Though she smiles, her voice is solemn when she replies, 'I would happily be married to you by the rites of my people.'

'Good. Good.' In relief, Caranthir leans his forehead on hers. 'What do they entail? I have just realised that I have never witnessed a Sindarin marriage ceremony.'

'It is because it is private. No parents present, no jewels or rings exchanged, no large celebration except perhaps afterwards, if the couple wishes for it.' Cedweril leads him to the spot covered by soft moss where they had quite intentionally left their clothes.

'The marriage ceremonies of the Noldor were like that once upon a time, I believe', he says. 'But then we went West and found stability and wealth, built cities and came up with elaborate proceedings for every occasion. At the heart of a wedding, though, has always been the same thing.'

'The oaths.' The slight tremor in her voice tells him that she knows the weight that word holds for him.

He makes it explicit anyway. 'I have already sworn an oath of which I will never be free; I can swear no oath more binding than that.'

'I know', Cedweril says with surprising serenity. 'I know, Caranthir. I know of your oath, and I am willing to take whatever piece of you it leaves free. Even if that is only a few happy shared days.'

'Are you certain?'

She takes his hands into her own. 'A few days together is better than nothing. I had a brother once, Caranthir. He was betrothed but never married. He was waiting for the war to end for good, as he believed that the wisest course. His own end came before peace, and his beloved grieved all the same than if they had been married, but she never lived a day as his wife.'

'I didn't know', is all Caranthir can think to say.

'I never told you. Now.' Suddenly she is all business, the brisk, pragmatic healer-woman who caught his eye. 'Do you wish to say your oath first, or shall I?'

'You should. I should have one example to follow so that I don't make mine too Noldorin.'

Cedweril's lips twitch before she grows solemn again. 'Very well.

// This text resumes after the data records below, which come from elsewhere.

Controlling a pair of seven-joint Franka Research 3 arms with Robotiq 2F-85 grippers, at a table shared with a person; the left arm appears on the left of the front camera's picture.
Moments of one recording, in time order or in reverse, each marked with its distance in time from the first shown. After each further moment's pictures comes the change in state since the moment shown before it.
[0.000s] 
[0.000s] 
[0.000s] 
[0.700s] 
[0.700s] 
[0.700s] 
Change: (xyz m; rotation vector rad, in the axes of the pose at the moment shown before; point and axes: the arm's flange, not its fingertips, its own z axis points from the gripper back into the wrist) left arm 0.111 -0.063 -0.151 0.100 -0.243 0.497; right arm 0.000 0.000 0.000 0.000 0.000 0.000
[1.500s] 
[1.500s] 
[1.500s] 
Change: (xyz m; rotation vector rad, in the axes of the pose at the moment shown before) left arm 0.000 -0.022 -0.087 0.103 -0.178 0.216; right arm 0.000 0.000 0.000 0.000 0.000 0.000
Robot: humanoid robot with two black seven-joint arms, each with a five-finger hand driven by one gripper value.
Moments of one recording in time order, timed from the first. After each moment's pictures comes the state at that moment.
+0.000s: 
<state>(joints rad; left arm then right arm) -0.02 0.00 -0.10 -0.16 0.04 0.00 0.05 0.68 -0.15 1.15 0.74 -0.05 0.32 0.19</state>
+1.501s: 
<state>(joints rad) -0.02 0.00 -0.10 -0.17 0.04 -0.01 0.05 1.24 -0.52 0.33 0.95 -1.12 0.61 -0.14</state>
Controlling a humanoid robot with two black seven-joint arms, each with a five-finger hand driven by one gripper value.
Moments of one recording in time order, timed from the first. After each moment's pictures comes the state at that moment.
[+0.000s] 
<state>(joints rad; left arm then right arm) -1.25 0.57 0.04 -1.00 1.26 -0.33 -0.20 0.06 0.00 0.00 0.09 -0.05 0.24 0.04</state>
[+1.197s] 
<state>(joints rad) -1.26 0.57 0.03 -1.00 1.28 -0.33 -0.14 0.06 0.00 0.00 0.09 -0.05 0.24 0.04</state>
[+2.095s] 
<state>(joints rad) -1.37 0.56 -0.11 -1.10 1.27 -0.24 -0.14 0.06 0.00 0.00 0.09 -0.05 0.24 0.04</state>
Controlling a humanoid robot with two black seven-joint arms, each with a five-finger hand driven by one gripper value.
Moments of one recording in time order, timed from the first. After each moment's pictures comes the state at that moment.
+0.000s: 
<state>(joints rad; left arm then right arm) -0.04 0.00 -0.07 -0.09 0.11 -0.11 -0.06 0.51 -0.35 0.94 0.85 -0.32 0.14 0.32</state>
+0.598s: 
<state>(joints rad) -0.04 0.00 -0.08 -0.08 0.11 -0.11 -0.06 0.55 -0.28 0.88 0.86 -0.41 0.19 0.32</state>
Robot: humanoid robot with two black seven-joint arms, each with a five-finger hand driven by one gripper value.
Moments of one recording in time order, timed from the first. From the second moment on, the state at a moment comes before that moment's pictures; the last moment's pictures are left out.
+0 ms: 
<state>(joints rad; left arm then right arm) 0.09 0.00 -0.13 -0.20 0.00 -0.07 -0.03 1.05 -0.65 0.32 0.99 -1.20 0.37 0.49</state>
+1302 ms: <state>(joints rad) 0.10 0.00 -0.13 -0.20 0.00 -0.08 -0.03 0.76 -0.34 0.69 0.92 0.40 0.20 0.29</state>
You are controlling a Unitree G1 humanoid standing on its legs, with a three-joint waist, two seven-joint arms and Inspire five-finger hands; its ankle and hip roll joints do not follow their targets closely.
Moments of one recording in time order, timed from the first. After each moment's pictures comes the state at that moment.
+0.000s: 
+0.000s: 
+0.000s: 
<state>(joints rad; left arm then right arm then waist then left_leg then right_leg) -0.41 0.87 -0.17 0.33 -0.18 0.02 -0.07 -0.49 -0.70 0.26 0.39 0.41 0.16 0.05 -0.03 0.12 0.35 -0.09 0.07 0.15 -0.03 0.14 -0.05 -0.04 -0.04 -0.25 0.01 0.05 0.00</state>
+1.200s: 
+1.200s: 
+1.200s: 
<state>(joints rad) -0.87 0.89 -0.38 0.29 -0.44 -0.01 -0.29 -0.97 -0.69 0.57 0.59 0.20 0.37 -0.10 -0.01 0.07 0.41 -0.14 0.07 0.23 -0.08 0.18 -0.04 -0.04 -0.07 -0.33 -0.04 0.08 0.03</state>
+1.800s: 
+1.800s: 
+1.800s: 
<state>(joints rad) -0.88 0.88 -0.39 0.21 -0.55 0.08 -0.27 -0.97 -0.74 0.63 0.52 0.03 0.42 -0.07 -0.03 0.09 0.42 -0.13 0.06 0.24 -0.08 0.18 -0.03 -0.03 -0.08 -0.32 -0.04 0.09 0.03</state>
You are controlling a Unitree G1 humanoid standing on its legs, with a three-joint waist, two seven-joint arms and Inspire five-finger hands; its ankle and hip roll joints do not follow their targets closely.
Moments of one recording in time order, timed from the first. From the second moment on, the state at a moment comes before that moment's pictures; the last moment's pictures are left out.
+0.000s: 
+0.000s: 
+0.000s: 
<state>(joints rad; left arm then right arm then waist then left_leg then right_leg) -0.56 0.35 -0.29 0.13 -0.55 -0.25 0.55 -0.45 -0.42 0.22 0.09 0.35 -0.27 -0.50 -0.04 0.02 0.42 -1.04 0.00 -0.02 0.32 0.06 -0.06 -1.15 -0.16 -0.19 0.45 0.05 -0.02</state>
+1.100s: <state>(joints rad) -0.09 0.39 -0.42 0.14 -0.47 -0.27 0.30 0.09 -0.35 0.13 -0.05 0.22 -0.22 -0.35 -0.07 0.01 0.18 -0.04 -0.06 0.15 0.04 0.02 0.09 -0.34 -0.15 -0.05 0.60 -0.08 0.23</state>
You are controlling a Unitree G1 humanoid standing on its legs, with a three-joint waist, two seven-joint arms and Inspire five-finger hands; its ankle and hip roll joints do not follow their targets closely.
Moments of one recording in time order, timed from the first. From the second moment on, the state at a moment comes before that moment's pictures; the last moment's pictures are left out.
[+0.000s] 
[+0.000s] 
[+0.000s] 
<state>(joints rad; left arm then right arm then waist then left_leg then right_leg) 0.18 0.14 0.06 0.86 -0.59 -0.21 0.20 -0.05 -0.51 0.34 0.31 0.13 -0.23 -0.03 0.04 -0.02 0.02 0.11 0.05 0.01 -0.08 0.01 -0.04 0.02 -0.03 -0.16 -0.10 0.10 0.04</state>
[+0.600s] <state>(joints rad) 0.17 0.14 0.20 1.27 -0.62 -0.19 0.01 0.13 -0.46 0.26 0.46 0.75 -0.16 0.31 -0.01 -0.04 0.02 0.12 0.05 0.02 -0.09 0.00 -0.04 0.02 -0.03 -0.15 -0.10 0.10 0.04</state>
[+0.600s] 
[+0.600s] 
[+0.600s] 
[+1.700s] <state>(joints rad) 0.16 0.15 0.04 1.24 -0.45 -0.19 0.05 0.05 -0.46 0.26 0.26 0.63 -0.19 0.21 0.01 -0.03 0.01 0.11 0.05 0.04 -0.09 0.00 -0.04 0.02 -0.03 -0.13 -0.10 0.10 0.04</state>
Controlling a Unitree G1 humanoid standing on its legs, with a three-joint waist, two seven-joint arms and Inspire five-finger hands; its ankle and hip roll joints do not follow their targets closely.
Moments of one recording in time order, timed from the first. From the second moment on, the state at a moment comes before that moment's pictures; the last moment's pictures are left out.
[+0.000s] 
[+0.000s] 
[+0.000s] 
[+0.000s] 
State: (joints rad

Now, I know you had other names when you were young, but I will only use the one I know you by.' She glances at him, asking for approval, and he nods. 'Caranthir, I swear to you in the name of Eru All-father and all the powers that are below him, and by my own fae and rhaw, that I will love you and hold you as my own as long as there exists any of me to do so, until the breaking of the world.'

She is a smart one, his wife-to-be, Caranthir reflects as he looks into her eyes and squeezes her hands and composes in his mind his own oath out of the pieces of hers that he can use. She gave him many such pieces.

'Cedweril, I swear to you on my own fae and rhaw that I will love you and hold you as my own as long as there is anything of me that can do so.'

She smiles up at him, stars in her eyes that might be tears, and stands slightly on her toes to kiss him, and he kisses her back gently, lovingly. She deserves more than that promise that is so much less than what she gave him, but she chose to make hers first anyway, and Caranthir isn't selfless enough to not take what she offers. He'll leave that sort of self-sacrifice to others. This new oath does not lie heavy on his heart like the first one; it makes him feel light like he hasn't felt for a long time. Even if it is an illusion, it is a sweet one.

He'll do everything he can to make the days he has with her as happy as they can be, however many or few of those days there are to be.

They lay down on the soft moss and he kisses her all over until she is trembling and begging sweetly for more of him, and he gives her everything she asks, because here, now, he is hers.